## Exercise requirements:
Count how many lines of the data include "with". The answer is that number and nothing else.

Extracted records:
******

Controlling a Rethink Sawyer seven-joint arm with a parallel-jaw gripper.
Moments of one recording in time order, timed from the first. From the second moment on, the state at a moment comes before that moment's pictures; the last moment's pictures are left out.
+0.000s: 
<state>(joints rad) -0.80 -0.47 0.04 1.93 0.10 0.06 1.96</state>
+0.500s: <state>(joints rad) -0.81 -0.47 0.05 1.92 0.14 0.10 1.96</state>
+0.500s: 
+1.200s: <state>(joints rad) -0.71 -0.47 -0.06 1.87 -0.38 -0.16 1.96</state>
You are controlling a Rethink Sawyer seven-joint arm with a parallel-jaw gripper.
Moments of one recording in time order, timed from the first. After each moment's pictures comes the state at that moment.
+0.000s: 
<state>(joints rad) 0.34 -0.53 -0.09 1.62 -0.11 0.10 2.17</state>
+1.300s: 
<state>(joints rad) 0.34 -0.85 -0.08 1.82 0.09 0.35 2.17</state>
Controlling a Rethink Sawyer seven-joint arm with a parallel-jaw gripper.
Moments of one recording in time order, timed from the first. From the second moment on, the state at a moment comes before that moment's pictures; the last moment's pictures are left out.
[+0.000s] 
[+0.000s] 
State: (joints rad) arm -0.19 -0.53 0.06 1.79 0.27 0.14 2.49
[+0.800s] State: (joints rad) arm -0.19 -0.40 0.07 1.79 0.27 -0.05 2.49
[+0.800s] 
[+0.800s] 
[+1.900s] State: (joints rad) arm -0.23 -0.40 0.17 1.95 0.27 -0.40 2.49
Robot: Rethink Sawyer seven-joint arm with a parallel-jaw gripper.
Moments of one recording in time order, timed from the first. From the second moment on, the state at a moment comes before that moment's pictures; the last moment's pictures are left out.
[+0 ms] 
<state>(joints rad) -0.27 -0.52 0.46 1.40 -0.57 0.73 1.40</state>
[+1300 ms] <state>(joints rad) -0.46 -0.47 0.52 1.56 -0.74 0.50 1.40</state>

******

## Finished exercise:
4